1. Field of the Invention
The present invention is in the field of spiral thread inserts and more particularly is directed to an improved driving tool for inserting the same.
2. The Prior Art
As is well known, helical thread inserts are becoming increasingly employed as a means for repairing stripped, worn, or damaged threads as well as presenting a hardened stainless steel thread liner in original equipment applications where frequent threading and unthreading are expected. Briefly, where the threads in a bore are stripped or worn, repair is effected by drilling out the bore to remove remnants of the damaged threads, thereafter tapping the drilled out bore and then inserting in the tapped bore a spiral insert, the outer diameter of which is intimately engaged in the threads of the retapped bore, the inner diameter of the spiral insert providing a threaded bolt receiver portion of the same size and pitch as that presented by the original threading of the bore.
In order to assure that the spiral inserts remain in position within the tapped bore, the spiral is, prior to insertion, of a somewhat larger diameter than the bore. Thus, when it is driven into position by rotation in the tapped bore, substantial torque must be asserted on the insert, resulting in its radial inward compression.
The typical installation tool employed to position spiral inserts has comprised an elongate, hardened metal cylinder having a drive end and a torque applying end, examples of such tools being disclosed in U.S. Pat. No. 3,348,293. The torque applying end may include a handle or, where powerized application is contemplated, a drive shank facilitating coupling to a torque transmitting member, such as the chuck of a drill press or air tool.
The drive end of the mandrel includes a drive tooth which engages against a drive tang formed on the insert, to provide torque transfer to the lead end of the insert.
Typically, the outer surface of the mandrel is threaded to permit the insert to be mounted over the mandrel, the diameter of the threads of the mandrel being substantially less than the inside diameter of the spiral, providing clearance for radial compression of the spiral to fit the smaller diameter of the tapped bore.
In the use of mandrels of the type described, a relatively high incidence of cross threading had been observed, cross threading being the condition in which the spiral does not ride in the tapped grooves but, rather, intersects the same. The tendency toward cross threading is greatest with fine thread inserts, and during the initial and terminal stages of insertion of the spiral into the bore.

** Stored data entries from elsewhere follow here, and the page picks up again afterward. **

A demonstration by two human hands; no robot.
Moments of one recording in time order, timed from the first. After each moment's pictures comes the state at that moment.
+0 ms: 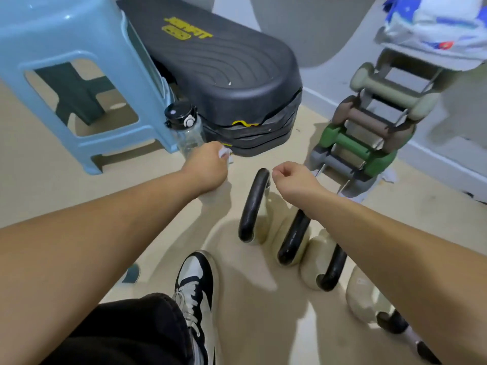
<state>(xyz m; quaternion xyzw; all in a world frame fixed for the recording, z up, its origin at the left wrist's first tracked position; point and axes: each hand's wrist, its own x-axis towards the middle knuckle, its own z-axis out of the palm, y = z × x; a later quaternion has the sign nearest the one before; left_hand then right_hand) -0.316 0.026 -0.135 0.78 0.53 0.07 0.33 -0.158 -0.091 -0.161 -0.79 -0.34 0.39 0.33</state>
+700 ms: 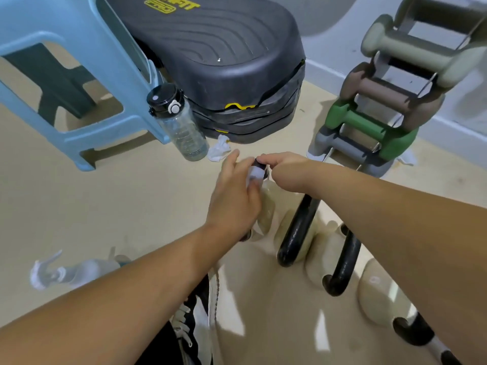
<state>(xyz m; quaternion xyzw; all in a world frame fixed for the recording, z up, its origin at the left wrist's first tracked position) -0.288 -0.046 -0.221 0.81 0.46 0.19 0.32 -0.132 -0.066 -0.171 -0.73 -0.45 0.48 0.20</state>
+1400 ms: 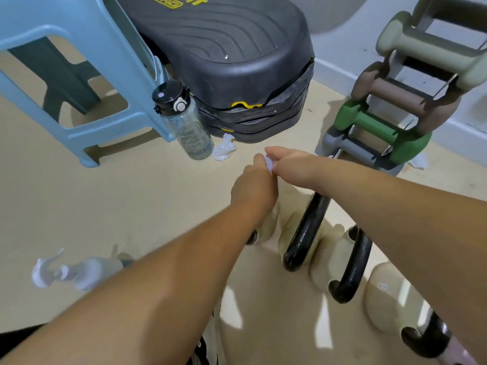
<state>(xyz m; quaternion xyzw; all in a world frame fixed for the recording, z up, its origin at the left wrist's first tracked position) -0.237 -0.019 -0.231 0.78 0.55 0.00 0.28 -0.126 -0.047 -0.191 -0.72 -0.45 0.50 0.18</state>
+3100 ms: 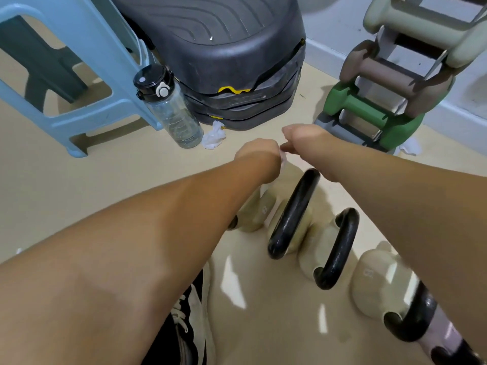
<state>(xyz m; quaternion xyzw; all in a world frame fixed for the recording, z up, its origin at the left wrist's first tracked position) -0.180 0.001 -0.235 0.83 0.50 -0.21 0.14 -0.098 -0.058 -0.170 -0.81 -0.45 0.38 0.08</state>
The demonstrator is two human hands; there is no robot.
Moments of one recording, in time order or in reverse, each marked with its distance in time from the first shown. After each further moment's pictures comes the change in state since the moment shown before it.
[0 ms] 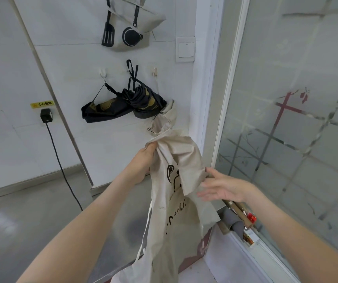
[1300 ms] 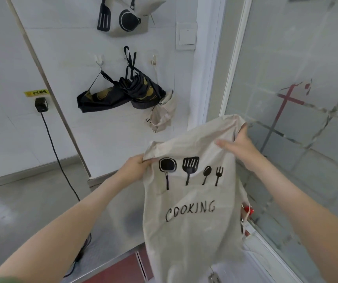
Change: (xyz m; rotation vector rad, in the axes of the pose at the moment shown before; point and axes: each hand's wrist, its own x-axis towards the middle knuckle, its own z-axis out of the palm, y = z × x) left_hand -0.003 -0.048 -0.018 0.421 -0.021 0.164; right_hand -0.009 -0.054 -0.028 -0.344 0.624 -0.395
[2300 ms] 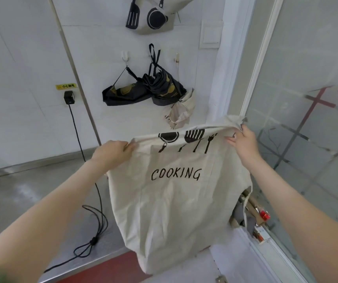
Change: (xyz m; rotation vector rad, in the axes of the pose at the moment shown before) left_hand -0.021 -0.022 -0.099 0.799 0.195 -0.062; right_hand 0.017 -0.008 0.053 0.250 0.178 -0.056
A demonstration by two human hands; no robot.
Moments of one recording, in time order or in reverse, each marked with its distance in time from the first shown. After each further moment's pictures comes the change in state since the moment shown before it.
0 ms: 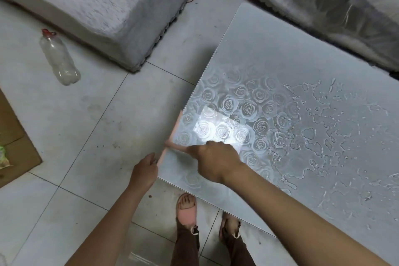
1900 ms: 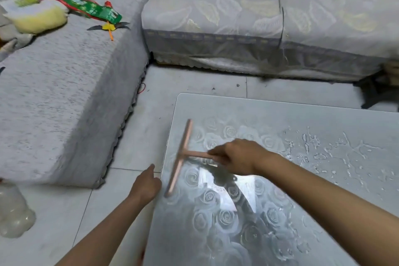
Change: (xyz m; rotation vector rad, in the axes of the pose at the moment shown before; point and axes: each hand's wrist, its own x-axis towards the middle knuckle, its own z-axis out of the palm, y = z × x) left_hand 0.164 0.310 0.000 0.328 -0.067 0.336; right_hand 0.103 0.278 -0.134 0.160 0.198 0.109
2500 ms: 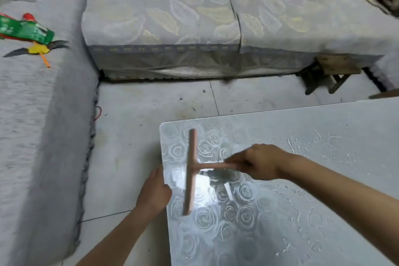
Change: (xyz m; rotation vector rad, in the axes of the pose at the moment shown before) left_hand 0.099 0.064 -0.047 0.085 -0.215 0.433; right_hand 0.027 0.014 -0.059 0.032 -0.098 0.319
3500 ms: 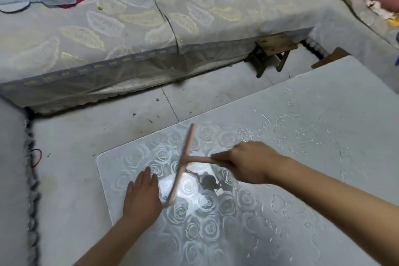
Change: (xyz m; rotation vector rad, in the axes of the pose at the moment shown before) left_hand 0.035 0.091 0.056 0.929 -0.088 0.280; right_hand -0.059 0.076 0.030 0.051 0.226 0.265
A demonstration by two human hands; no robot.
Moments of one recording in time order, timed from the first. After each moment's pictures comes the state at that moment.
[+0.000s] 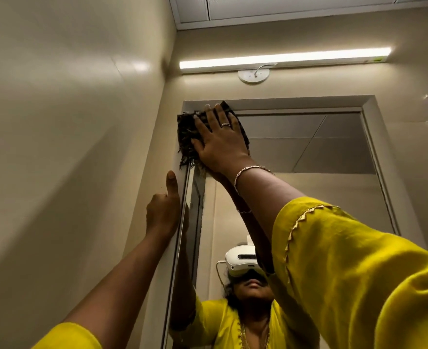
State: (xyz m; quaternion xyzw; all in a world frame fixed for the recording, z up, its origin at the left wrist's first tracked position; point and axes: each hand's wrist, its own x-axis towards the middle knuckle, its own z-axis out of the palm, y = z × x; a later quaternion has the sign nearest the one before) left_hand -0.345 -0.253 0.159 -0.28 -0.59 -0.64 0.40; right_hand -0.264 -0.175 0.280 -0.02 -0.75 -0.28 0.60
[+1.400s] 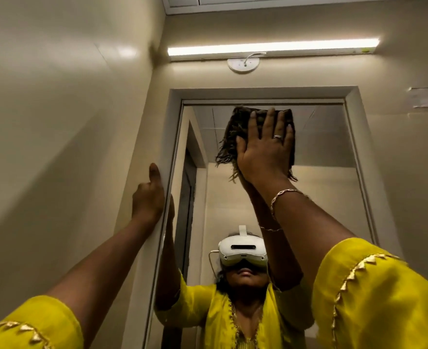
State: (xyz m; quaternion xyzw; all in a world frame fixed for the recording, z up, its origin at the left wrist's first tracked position) left_hand -0.332 -0.255 0.155 -0.26 -0.60 -0.65 0.38; right_hand -0.214 -0.108 0.230 -0.17 -0.70 -0.17 0.67
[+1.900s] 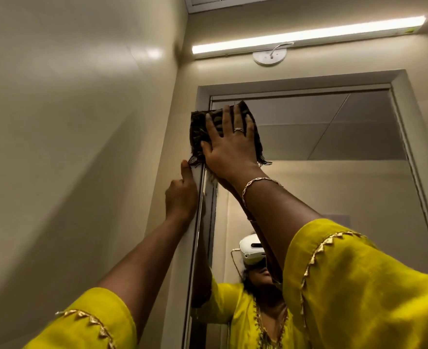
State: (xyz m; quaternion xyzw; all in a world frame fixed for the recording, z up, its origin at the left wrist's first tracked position) left_hand -0.333 -0.256 0.154 -0.29 -0.57 -0.66 0.40; right_hand -0.271 -0.187 0.234 -0.04 -0.76 -0.22 0.60
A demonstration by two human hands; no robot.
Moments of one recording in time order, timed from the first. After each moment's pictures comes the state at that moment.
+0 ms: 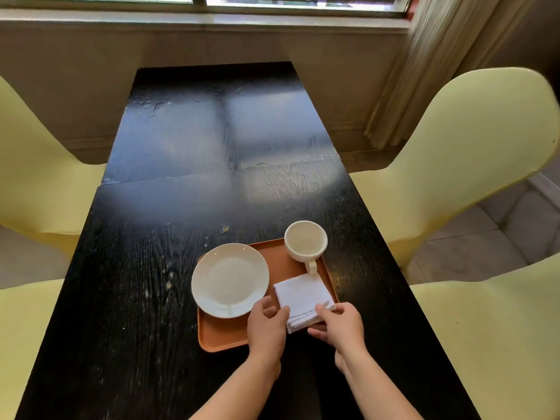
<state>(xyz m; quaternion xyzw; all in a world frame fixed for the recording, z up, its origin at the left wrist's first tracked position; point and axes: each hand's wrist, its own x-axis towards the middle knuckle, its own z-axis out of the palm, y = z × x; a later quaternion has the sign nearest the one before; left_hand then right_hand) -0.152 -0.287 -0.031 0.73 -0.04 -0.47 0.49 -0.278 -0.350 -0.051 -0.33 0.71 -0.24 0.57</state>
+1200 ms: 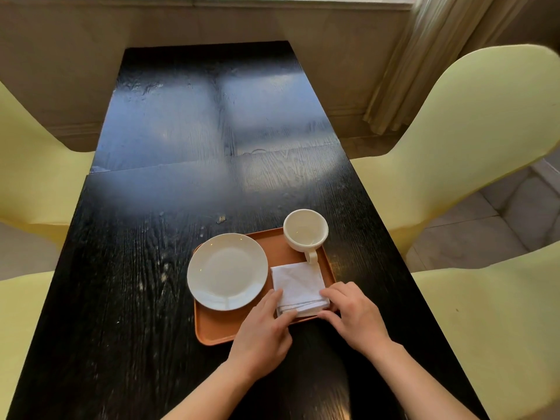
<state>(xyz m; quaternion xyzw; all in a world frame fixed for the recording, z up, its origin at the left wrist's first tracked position) -0.120 -0.255 -0.064 0.69 -0.68 -0.20 0.13 -0.323 -0.368 -0.054 -0.88 0.45 -0.06 0.16</state>
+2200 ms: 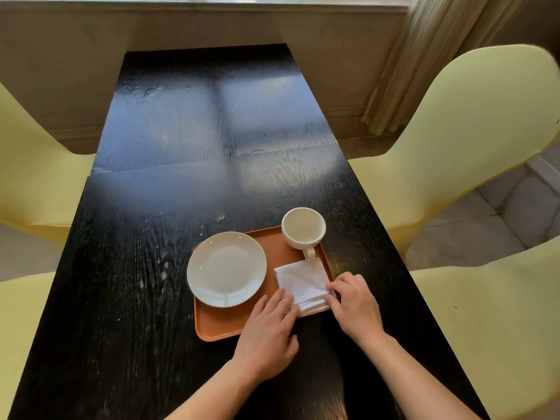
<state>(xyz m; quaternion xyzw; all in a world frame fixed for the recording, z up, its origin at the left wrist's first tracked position) -0.132 -0.258 -0.070 0.66 -0.73 -0.17 0.06 -0.314 -0.371 -0.051 -0.81 0.55 -0.10 0.18</state>
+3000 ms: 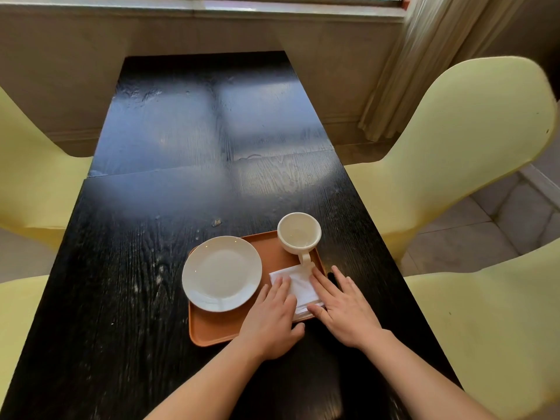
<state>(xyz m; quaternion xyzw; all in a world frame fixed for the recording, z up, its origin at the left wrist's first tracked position) -0.134 -0.297 -0.061 0.67 -0.70 -0.24 0.04 -0.323 -0.387 -0.057 -0.88 0.42 0.15 0.14</state>
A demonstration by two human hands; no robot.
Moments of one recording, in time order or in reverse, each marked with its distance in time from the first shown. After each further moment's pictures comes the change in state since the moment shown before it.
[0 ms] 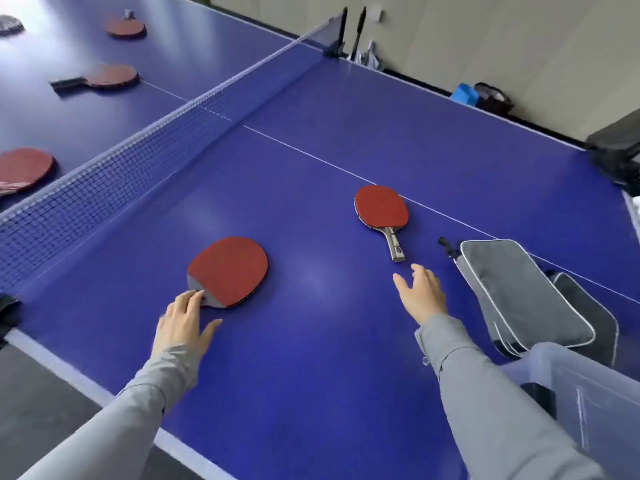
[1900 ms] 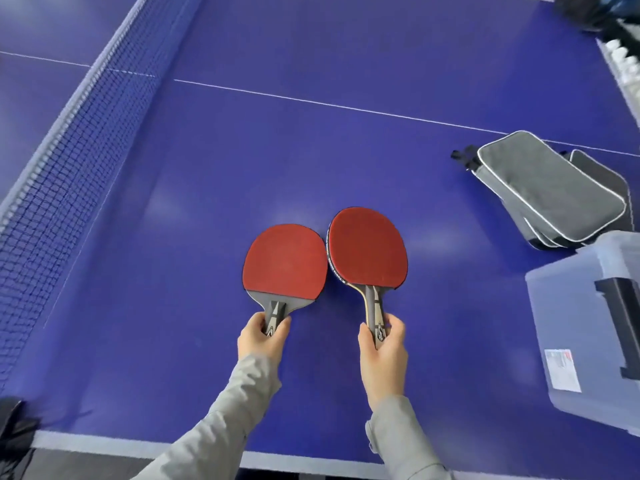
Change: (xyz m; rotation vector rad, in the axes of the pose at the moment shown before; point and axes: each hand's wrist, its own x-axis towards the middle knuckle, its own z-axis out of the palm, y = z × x) left_hand 0.029 0.001 0.032 -0.656 -0.341 -0.295; right_hand -0.171 -0.117 0.170 0.734 0.284 0.493
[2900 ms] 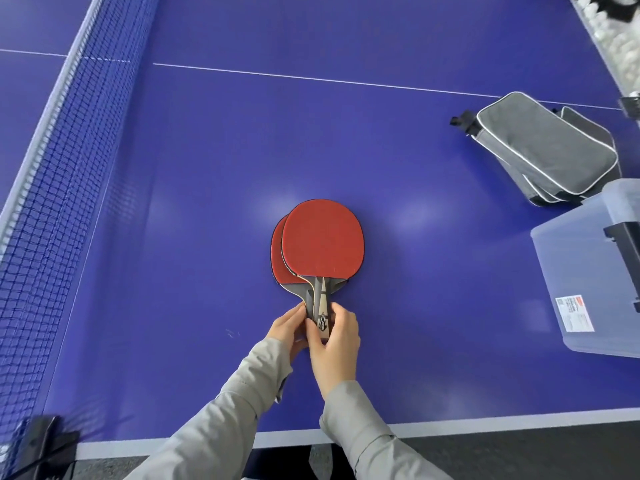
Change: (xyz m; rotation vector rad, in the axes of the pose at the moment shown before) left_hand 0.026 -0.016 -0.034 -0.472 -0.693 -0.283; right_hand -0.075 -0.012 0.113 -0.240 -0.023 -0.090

During the initial stages, there is a substantial tilting tendency, resulting when the lead end of the insert is attempted to be introduced into the lead portion of the tapped thread. Such tilting is most pronounced where the axis of the mandrel is manually rotated rather than being supported in a mechanical device which assures a precise concentricity between the axes of the mandrel and the workpiece. The tendency toward cross threading is increased by the loose fit of the insert on the driving tool, precluding precise positioning of the insert relative to the tapped aperture, the loose fit being mandated to allow for compression of the coil.
The drive tooth, which must be extremely accurately formed, is designed not only to apply a torsional force to the drive tang but also to prevent pitch variations and cross threading of the lead convolutions of the insert. The latter function is provided by a lip portion which overlaps the lead end of the insert, and constitutes the most fragile portion thereof.
Cross threading at the terminal stages of insertion is sometimes observed, especially when the spiral insert is of a relatively thin gauge wire. During the terminal driving stages, the last convolution of the spiral is unsupported by trailing convolutions and, thus, is susceptible to expansion in an axial direction. Frequently, an insert may be properly inserted and, in the terminal stages, the terminal convolution will become separated or develop a pitch angle different from the remainder of the spiral, leading to a condition in which, due to cross threading, it will be impossible to insert a bolt into the applied insert, necessitating removal and replacement of the insert. Cross threading at the trailing end increases the torque and may result in a jamming or wedging of the components, a condition which may result in fracture of the drive tooth.